* ACTION ITEM: Restate word for word the lines in the listing below, starting at the line containing "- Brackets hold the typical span" and ending at the line containing "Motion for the", both included; leave out the rest.

━━━━━━━━

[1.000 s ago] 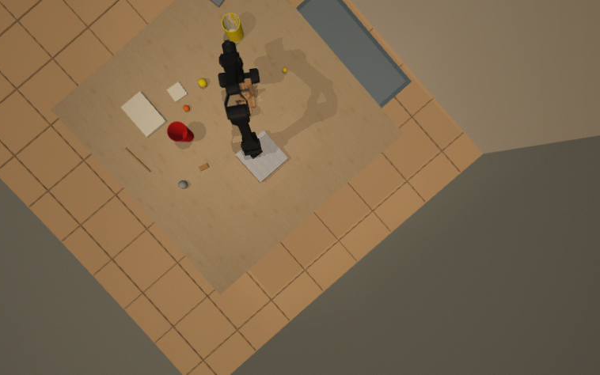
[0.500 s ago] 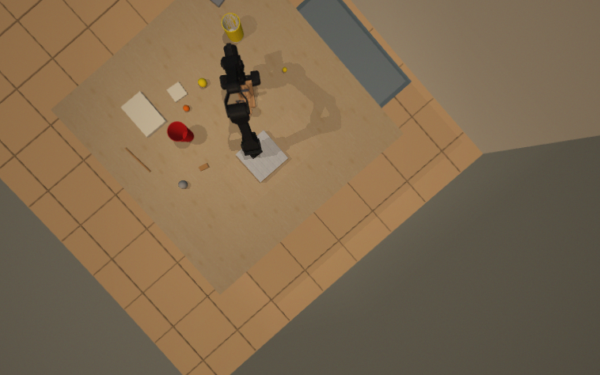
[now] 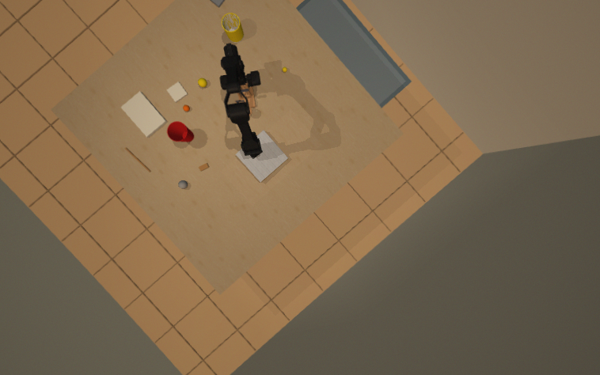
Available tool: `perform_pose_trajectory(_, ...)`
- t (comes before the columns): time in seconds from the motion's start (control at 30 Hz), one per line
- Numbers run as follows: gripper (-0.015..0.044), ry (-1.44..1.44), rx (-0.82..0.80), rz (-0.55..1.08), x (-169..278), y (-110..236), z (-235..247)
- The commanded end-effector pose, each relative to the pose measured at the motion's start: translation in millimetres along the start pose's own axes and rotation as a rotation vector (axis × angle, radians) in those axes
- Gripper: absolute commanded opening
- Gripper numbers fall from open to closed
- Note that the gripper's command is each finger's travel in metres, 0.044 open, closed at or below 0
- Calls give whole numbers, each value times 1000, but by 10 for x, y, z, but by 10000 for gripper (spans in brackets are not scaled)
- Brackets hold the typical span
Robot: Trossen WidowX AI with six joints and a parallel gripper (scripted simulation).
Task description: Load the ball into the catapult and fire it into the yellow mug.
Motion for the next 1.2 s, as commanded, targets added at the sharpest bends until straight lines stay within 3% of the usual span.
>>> perform_pose_trajectory(0.0,131,0,-1,-1,-2,3,1)
perform_pose_trajectory(0.13,85,0,-1,-1,-4,31,1)
perform_pose_trajectory(0.27,0,0,0,0,-8,473,0)
perform_pose_trajectory(1.17,0,4,0,7,-19,135,-4)
Point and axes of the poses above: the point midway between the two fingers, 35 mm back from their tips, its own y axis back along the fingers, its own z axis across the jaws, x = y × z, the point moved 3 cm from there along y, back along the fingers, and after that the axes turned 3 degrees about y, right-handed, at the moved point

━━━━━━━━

* RESPONSE TO THIS EXERCISE:
- Brackets hold the typical span
Robot: Trossen WidowX AI with six joints and a parallel gripper (scripted simulation).
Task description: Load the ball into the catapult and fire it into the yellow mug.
Motion for the next 1.2 s, as commanded, targets added at the sharpest bends until straight lines stay within 3% of the usual span.

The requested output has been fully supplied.